There is something I have caught myself saying over and over again in prayer lately. Especially as this Christmas season settles in and it becomes far too easy to be swept up in the hustle and bustle of it all, I’ve been reflecting on the Christmas story and how I hope that it never becomes common. That the fact that I know it so well and have heard it my whole entire life, that it never loses its wonder and power. Eternity stepping into humanity. A baby boy born in a tiny little obscure town in a stable–the King of the World. His entrance into the world heralded by the angels and simple shepherds. A turning point in the history of the world at that time–all leading up to the one day when this helpless baby boy would hang on a cross as a man and carry the sins of all upon His shoulders.
I hope the wonder of it never ceases. I hope the enormity of what we celebrate each and every Christmas continues to move our hearts to worship. That our focus is on the enormity of that little manger scene, rather than running an endurance race throughout the holiday season. So many of us get caught up in the to do lists and the planning and the arrangements–which are on our plates and need to be addressed. But so many of us get exhausted by this season. By all that has to be done and we forget that Christmas was never about what we do, but always about what He has done for us.
And I have fallen prey to this so many times myself. Caught up in the holiday season. Trying to do an advent study but falling behind while I try to get so many things done. The end of the year that always seems to bring out a certain sense of urgency to finish the year well. There have been years when Christmas has been about so many other things and not about that manger scene. Not about that baby boy.
Or there have been years when I have dived deep into advent studies and tried to hard so focus on the true meaning of Christmas, only to find it boring. Which I know sounds absolutely terrible to say, but how many times can we hear something and still find it exciting and new?
But I think that is part of the point. Sometimes we just have to set our hearts on what is true and what is right, even if it takes diligence and discipline. Even if the wonder isn’t there in the moment.

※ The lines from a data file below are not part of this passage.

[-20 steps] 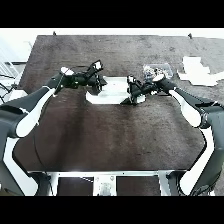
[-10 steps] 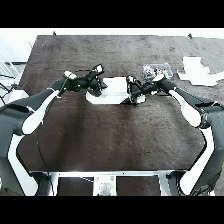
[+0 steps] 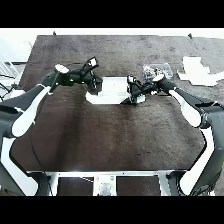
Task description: Fold the box and place the chain.
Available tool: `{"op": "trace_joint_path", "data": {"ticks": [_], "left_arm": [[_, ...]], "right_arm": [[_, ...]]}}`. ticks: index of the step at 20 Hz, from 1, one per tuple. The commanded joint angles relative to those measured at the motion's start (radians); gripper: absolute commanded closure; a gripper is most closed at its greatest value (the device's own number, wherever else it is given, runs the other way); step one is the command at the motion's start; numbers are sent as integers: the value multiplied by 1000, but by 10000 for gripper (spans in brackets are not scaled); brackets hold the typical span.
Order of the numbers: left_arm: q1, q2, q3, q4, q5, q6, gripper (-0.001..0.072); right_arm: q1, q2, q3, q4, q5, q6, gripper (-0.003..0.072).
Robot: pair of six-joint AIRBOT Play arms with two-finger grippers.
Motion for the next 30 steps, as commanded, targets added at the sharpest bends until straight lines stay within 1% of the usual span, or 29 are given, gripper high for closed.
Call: {"op": "trace_joint_path", "data": {"ticks": [1,3,6,12,15,18,25,26,30], "left_arm": [[34,43,2,69,-176,-43,63],[29,45,2,174,-207,-136,57],[7,45,2,382,-217,-228,57],[-49,37,2,515,-209,-240,58],[-64,27,-1,512,-185,-241,58],[-76,9,-1,501,-113,-240,58],[-76,-10,-1,452,-111,-207,61],[-76,-15,-1,452,-110,-206,172],[-76,-23,-1,442,-110,-198,180]], "right_arm": [[1,-1,0,1,2,2,152],[1,-1,0,1,2,2,152],[1,-1,0,1,1,2,151],[1,-1,0,1,2,2,151],[1,-1,0,1,2,2,152],[1,-1,0,1,2,2,151],[1,-1,0,1,2,2,151],[1,-1,0,1,2,2,151],[1,-1,0,1,2,2,151]]}}
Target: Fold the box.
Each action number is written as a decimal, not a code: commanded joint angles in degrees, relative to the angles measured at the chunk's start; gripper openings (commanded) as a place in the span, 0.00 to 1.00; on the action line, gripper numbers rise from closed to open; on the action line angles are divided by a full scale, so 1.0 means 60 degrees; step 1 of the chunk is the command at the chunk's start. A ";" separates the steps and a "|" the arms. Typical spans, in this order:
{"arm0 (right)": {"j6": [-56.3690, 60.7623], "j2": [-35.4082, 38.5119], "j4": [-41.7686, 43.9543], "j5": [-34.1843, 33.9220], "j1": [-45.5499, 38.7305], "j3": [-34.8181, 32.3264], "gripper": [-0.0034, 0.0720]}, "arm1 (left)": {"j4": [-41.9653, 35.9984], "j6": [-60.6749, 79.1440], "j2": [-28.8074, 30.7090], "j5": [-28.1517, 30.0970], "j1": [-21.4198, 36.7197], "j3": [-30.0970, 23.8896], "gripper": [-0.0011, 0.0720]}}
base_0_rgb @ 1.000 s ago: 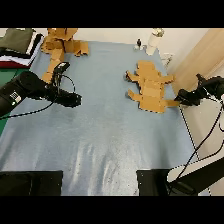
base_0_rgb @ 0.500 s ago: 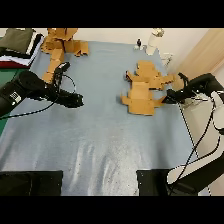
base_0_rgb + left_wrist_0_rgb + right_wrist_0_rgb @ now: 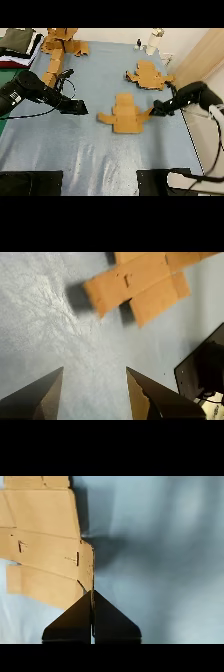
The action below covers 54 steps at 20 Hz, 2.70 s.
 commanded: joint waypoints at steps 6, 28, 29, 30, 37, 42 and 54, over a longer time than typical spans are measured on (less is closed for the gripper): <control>0.0386 0.1592 -0.0164 0.1727 0.1035 -0.2036 0.41 | 0.0018 0.0069 0.0004 -0.0765 0.0004 -0.0004 0.82; -0.2718 0.2251 0.2087 0.3927 0.4488 -0.3162 0.04 | -0.2255 0.1384 -0.1228 -0.0816 0.1865 -0.1494 0.82; -0.2718 0.2328 0.2095 0.3927 0.4543 -0.3213 0.04 | -0.2495 0.1603 -0.1308 -0.0659 0.1865 -0.1599 0.82; -0.2718 0.2357 0.2098 0.3931 0.4597 -0.3235 0.04 | -0.2699 0.1814 -0.1461 -0.0645 0.1832 -0.1632 0.82; -0.2718 0.2357 0.2164 0.3934 0.4652 -0.3242 0.04 | -0.5027 0.3636 -0.3024 0.0026 0.1359 -0.1610 0.82; -0.2703 0.2353 0.2164 0.3920 0.4652 -0.3242 0.04 | -0.6233 0.4790 -0.4113 -0.0117 0.1104 -0.1297 0.82; -0.2612 0.2353 0.2160 0.3963 0.4652 -0.3242 0.04 | -0.6309 0.5574 -0.4211 -0.0525 0.1075 -0.1144 0.42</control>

Because it may hit us at a completely different point of our lives and be just what we need. Faith isn’t always this awe-filled experience full of all the good feels, but one of setting our hearts on Christ even when that itself feels like something on our to-do list for the day. We don’t have to let the Christmas story be common. We can seek Him in the midst of it and ask how it changes our lives and sit in the weight of what that truly means for us. We can choose to let Him in right into the crazy and He will meet us there.

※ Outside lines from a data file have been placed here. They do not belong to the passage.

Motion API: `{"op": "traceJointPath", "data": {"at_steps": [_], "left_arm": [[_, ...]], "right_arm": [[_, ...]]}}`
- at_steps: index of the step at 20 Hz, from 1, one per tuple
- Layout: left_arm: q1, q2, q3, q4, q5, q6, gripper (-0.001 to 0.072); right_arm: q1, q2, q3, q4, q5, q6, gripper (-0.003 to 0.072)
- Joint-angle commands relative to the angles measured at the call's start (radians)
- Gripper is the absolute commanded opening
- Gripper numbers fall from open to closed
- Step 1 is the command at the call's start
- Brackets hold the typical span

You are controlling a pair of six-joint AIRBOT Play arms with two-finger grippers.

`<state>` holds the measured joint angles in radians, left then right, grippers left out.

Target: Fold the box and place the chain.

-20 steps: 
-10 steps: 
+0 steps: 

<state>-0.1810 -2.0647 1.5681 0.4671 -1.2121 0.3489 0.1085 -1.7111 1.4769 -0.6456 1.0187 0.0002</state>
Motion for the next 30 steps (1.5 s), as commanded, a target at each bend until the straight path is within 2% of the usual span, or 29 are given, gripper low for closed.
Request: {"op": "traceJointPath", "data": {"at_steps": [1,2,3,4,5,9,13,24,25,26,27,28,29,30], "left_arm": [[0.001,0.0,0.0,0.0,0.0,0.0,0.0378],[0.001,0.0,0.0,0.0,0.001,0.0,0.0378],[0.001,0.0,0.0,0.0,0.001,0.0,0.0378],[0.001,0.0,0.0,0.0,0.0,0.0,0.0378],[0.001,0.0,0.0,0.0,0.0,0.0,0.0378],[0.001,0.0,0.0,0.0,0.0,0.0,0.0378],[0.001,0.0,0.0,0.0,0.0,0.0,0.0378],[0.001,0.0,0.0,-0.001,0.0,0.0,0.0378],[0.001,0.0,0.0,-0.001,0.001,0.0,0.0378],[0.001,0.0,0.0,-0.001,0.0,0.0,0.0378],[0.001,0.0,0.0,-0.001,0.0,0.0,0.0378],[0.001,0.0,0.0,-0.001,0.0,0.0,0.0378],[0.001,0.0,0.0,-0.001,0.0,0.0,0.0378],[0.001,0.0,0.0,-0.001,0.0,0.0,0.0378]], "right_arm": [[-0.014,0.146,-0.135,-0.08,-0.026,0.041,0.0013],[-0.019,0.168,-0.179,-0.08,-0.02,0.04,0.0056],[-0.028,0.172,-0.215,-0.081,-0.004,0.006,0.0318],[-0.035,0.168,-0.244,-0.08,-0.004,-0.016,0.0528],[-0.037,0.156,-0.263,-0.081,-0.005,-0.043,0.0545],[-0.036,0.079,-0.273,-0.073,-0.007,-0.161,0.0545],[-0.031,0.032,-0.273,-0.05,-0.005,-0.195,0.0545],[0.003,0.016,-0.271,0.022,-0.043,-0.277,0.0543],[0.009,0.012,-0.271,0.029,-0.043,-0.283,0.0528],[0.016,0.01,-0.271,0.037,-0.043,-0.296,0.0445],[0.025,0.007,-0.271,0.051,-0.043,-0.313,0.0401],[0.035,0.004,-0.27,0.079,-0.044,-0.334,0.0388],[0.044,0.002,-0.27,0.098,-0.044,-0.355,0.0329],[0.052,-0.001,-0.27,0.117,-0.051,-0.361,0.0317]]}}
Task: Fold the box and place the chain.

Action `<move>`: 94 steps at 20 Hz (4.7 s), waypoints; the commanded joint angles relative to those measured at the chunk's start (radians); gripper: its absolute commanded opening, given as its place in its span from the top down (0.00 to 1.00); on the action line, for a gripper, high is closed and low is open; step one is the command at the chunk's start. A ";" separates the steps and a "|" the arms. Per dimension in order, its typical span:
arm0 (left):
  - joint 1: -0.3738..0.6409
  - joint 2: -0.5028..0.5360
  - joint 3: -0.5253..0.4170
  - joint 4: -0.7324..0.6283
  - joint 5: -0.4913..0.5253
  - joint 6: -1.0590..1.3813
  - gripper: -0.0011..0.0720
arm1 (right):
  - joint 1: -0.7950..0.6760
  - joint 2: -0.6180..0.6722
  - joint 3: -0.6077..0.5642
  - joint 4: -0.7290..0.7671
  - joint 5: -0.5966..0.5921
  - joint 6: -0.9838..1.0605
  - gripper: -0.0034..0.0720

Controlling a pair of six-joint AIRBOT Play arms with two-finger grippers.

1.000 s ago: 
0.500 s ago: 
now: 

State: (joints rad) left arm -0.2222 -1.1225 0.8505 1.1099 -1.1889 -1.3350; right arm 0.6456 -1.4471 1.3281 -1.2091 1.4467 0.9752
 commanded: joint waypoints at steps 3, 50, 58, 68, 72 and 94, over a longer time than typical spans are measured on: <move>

And I’ve caught myself asking my very own heart this year–is there still no room at the inn? In the crazy hustle of this season, whatever it may be–end of the year projects, work deadlines, product launches, holiday shopping, preparing for company that may or may be making our stress meters rise. Are we making room for Him? Are we setting our hearts on Christ and what this season means, or are our hearts so focused on what we have to get done instead?

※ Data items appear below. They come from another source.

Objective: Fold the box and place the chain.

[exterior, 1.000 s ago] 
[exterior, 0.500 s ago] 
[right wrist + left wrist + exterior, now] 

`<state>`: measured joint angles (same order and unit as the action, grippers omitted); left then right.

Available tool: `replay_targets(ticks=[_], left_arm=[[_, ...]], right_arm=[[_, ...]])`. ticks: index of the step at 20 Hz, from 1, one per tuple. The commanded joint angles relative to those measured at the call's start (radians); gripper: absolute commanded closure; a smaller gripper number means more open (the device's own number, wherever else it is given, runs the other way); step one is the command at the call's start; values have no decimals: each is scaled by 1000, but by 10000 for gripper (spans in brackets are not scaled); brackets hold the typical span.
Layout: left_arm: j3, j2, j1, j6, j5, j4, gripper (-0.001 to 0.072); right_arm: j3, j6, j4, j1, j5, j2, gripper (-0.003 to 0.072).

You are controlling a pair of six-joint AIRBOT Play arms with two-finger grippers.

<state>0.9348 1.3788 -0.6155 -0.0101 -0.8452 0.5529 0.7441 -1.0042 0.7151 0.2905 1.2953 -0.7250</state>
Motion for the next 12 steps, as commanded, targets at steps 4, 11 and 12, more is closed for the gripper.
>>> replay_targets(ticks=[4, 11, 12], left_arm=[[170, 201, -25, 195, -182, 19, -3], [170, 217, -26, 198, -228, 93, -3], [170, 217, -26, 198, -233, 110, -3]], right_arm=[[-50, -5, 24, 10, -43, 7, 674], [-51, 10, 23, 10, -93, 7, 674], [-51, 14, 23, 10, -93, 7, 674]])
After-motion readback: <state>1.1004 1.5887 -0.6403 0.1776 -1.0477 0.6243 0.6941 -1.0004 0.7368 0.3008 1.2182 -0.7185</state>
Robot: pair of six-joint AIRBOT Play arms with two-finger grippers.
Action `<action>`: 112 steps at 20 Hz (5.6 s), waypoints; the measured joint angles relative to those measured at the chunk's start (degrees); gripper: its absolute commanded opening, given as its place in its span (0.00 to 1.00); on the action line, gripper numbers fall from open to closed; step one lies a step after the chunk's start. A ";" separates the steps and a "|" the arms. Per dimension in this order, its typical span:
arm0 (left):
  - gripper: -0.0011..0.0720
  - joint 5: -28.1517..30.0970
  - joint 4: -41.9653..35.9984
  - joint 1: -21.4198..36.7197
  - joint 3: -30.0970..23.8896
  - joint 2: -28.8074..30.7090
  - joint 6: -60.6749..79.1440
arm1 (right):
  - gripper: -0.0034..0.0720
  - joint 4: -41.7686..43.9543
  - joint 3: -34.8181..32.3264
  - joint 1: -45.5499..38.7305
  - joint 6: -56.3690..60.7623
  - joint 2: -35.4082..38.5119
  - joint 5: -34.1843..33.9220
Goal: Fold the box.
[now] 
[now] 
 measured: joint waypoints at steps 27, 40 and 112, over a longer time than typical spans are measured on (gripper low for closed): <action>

Looking at society as a whole, it is easily to see this over commercialization of Christmas. It seems that Christ hasn’t been part of the Christmas story for a long time. But for the hearts of believers–the hearts of those who know Him as Savior–are we too not letting Him in? Is there no room for Him in our busy lives? Do we just pay Him our dues and quick acknowledgements and half hearted prayers as we join the race through the holiday season? Or do we quiet our souls and invite Him right in the deep?
Are we worshipping Christ or are we worshipping Christmas?
Are we allowing for moments of silence and prayer even when there is no time for it at all or are we jumping right into the hustle of each day?
Are we making this season of our lives about us, or about Him?
Are the doors of our hearts wide open, or is there still no room at the inn?
And this isn’t specific to this holiday season. Yes, we are celebrating the birth of Christ and the enormity of what that means for humanity and us as Christians, but we all have seasons in our lives where we just retreat in our busy lives. I am guilty, for sure! I’m the kind of person that dives in headfirst every time I have a new and exciting idea without ever thinking to stop and process it through, let alone pray about it. I am quick to jump far ahead of where He wants me to be. I’ve slowly learned over the years how to quiet myself before Him and let Him do the leading. To lay down my lists and tendencies to jump high when my feet need to be planted on the ground. Times when I’ve been caught up in the midst of my circumstances and what my stubborn heart wants that I don’t want to let Him in. I don’t want to hear what He has to say.
But in those moments, I miss out on His leading. I miss out on the wonder.
I’m praying that my heart and yours will be opened to Christ during this season, no matter what your circumstances will be. That there is always room for Him in your heart. That if He were to come knocking, He would already find the door wide open.
That’s the kind of heart I want to have. Open to Him. Always.